Problem details:
Copy all of the data below exactly as it is given.

Task input:
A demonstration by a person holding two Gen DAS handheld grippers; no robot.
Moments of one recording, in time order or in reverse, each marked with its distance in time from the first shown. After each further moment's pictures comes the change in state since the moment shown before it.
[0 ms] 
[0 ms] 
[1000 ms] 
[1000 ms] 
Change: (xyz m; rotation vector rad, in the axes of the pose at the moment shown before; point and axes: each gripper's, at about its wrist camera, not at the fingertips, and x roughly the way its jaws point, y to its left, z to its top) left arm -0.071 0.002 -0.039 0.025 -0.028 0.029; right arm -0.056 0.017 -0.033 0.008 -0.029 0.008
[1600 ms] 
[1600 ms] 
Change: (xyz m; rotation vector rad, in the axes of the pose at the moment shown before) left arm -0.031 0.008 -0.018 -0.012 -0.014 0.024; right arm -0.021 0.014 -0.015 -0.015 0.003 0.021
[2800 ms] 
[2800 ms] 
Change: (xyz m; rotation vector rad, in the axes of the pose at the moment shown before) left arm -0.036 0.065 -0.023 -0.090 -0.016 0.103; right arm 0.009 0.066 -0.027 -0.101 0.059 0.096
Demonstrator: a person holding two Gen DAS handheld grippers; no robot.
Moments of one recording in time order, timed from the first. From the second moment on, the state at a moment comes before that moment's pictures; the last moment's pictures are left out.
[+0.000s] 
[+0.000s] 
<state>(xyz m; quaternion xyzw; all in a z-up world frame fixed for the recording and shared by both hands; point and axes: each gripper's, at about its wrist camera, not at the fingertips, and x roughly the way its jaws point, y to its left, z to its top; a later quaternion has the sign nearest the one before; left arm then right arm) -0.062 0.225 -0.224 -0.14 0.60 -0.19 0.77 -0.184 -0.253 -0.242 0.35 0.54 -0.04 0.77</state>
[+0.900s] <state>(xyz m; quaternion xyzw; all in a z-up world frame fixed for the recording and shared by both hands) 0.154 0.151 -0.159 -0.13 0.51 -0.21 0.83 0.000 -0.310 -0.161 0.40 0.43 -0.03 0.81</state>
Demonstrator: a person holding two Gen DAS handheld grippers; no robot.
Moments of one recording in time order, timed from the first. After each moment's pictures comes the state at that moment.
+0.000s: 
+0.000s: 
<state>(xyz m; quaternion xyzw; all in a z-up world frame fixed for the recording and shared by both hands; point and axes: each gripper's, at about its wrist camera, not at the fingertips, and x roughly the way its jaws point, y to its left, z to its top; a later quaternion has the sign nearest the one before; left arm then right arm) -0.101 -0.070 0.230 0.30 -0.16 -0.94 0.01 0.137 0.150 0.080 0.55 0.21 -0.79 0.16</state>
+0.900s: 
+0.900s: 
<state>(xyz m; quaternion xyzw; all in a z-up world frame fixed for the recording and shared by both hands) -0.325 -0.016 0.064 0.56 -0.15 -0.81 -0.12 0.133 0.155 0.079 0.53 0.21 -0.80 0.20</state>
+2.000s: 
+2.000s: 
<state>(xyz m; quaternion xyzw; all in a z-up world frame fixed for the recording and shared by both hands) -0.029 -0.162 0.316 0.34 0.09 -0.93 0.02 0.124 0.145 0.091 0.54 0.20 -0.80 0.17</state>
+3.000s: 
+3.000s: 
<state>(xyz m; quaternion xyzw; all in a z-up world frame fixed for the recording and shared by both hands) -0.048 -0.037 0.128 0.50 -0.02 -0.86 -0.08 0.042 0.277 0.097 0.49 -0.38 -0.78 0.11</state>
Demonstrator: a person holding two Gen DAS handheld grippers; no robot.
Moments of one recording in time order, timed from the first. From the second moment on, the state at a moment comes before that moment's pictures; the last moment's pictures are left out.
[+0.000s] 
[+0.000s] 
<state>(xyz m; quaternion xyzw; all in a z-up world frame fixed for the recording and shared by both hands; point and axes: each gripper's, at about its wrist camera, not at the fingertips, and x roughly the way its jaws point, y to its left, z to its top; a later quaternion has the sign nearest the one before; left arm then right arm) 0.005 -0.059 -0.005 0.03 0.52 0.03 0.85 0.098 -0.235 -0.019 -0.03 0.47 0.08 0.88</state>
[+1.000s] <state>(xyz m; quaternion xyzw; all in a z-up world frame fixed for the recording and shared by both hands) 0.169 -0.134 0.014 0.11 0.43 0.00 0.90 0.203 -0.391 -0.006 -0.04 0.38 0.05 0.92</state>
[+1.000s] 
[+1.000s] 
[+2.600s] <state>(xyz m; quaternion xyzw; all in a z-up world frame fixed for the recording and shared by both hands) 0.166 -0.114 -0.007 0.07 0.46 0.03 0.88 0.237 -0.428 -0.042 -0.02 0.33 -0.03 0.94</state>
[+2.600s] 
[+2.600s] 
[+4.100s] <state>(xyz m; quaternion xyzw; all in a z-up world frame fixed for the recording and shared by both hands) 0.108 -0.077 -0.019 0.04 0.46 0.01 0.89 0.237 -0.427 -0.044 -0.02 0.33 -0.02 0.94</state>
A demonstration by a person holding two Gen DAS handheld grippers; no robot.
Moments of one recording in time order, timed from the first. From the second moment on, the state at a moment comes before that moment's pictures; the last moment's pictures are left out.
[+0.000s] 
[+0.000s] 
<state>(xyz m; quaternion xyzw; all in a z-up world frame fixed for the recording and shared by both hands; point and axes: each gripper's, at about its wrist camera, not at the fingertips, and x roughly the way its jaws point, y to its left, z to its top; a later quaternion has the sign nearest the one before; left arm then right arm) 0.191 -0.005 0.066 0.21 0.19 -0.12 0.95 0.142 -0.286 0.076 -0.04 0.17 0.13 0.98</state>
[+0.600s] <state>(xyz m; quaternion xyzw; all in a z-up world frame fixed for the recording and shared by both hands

Output below:
A demonstration by a person holding two Gen DAS handheld grippers; no robot.
Moments of one recording, in time order or in reverse, each marked with its distance in time from the first shown. After each further moment's pictures comes the change in state since the moment shown before it.
[0 ms] 
[0 ms] 
[1000 ms] 
[1000 ms] 
Change: (xyz m; rotation vector rad, in the axes of the pose at the moment shown before; point and axes: each gripper's, at about its wrist camera, not at the fingertips, and x roughly the way its jaws point, y to its left, z to its top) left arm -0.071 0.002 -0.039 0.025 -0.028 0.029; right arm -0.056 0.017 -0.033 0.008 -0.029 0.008
[1600 ms] 
[1600 ms] 
Change: (xyz m; rotation vector rad, in the axes of the pose at the moment shown before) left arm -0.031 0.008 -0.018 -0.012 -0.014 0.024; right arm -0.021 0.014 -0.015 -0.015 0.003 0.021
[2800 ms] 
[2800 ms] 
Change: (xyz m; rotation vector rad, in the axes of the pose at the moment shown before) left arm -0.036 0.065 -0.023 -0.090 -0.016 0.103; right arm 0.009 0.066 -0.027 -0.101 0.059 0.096
Demonstrator: a person holding two Gen DAS handheld grippers; no robot.
Moments of one recording in time order, timed from the first. From the second moment on, the state at a moment comes before that moment's pictures; the last moment's pictures are left out.
[+0.000s] 
[+0.000s] 
<state>(xyz m; quaternion xyzw; all in a z-up world frame fixed for the recording and shared by both hands; point and axes: each gripper's, at about its wrist camera, not at the fingertips, and x roughly the way its jaws point, y to its left, z to its top; a later quaternion has the sign nearest the one before; left arm then right arm) -0.062 0.225 -0.224 -0.14 0.60 -0.19 0.77 -0.184 -0.253 -0.242 0.35 0.54 -0.04 0.77</state>
[+0.900s] <state>(xyz m; quaternion xyzw; all in a z-up world frame fixed for the recording and shared by both hands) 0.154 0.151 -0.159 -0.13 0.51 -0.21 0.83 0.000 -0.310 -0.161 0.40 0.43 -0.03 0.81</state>
Demonstrator: a person holding two Gen DAS handheld grippers; no robot.
Moments of one recording in time order, timed from the first. After each moment's pictures comes the state at that moment.
+0.000s: 
+0.000s: 
<state>(xyz m; quaternion xyzw; all in a z-up world frame fixed for the recording and shared by both hands; point and axes: each gripper's, at about its wrist camera, not at the fingertips, and x roughly the way its jaws point, y to its left, z to its top; a later quaternion has the sign nearest the one before; left arm then right arm) -0.101 -0.070 0.230 0.30 -0.16 -0.94 0.01 0.137 0.150 0.080 0.55 0.21 -0.79 0.16</state>
+0.900s: 
+0.900s: 
<state>(xyz m; quaternion xyzw; all in a z-up world frame fixed for the recording and shared by both hands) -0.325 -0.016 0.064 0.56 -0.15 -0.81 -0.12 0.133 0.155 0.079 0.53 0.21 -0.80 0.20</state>
+2.000s: 
+2.000s: 
<state>(xyz m; quaternion xyzw; all in a z-up world frame fixed for the recording and shared by both hands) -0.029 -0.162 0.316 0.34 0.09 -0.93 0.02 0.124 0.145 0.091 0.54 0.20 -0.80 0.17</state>
+3.000s: 
+3.000s: 
<state>(xyz m; quaternion xyzw; all in a z-up world frame fixed for the recording and shared by both hands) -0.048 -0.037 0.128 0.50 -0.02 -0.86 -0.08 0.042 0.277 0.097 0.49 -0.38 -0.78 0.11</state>
Demonstrator: a person holding two Gen DAS handheld grippers; no robot.
Moments of one recording in time order, timed from the first. From the second moment on, the state at a moment comes before that moment's pictures; the last moment's pictures are left out.
[+0.000s] 
[+0.000s] 
<state>(xyz m; quaternion xyzw; all in a z-up world frame fixed for the recording and shared by both hands; point and axes: each gripper's, at about its wrist camera, not at the fingertips, and x roughly the way its jaws point, y to its left, z to its top; a later quaternion has the sign nearest the one before; left arm then right arm) 0.005 -0.059 -0.005 0.03 0.52 0.03 0.85 0.098 -0.235 -0.019 -0.03 0.47 0.08 0.88</state>
[+1.000s] <state>(xyz m; quaternion xyzw; all in a z-up world frame fixed for the recording and shared by both hands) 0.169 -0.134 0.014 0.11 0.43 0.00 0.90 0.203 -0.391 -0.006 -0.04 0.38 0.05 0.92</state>
[+1.000s] 
[+1.000s] 
[+2.600s] <state>(xyz m; quaternion xyzw; all in a z-up world frame fixed for the recording and shared by both hands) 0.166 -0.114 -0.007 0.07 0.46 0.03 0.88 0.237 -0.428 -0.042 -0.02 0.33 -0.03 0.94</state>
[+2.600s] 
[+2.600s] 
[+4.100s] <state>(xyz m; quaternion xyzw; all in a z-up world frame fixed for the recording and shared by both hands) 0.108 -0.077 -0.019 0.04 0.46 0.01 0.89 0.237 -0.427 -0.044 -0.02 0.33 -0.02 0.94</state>
A demonstration by a person holding two Gen DAS handheld grippers; no robot.
Moments of one recording in time order, timed from the first. From the second moment on, the state at a moment comes before that moment's pictures; the last moment's pictures are left out.
[+0.000s] 
[+0.000s] 
<state>(xyz m; quaternion xyzw; all in a z-up world frame fixed for the recording and shared by both hands; point and axes: each gripper's, at about its wrist camera, not at the fingertips, and x roughly the way its jaws point, y to its left, z to its top; a later quaternion has the sign nearest the one before; left arm then right arm) 0.191 -0.005 0.066 0.21 0.19 -0.12 0.95 0.142 -0.286 0.076 -0.04 0.17 0.13 0.98</state>
[+0.600s] <state>(xyz m; quaternion xyzw; all in a z-up world frame fixed for the recording and shared by both hands

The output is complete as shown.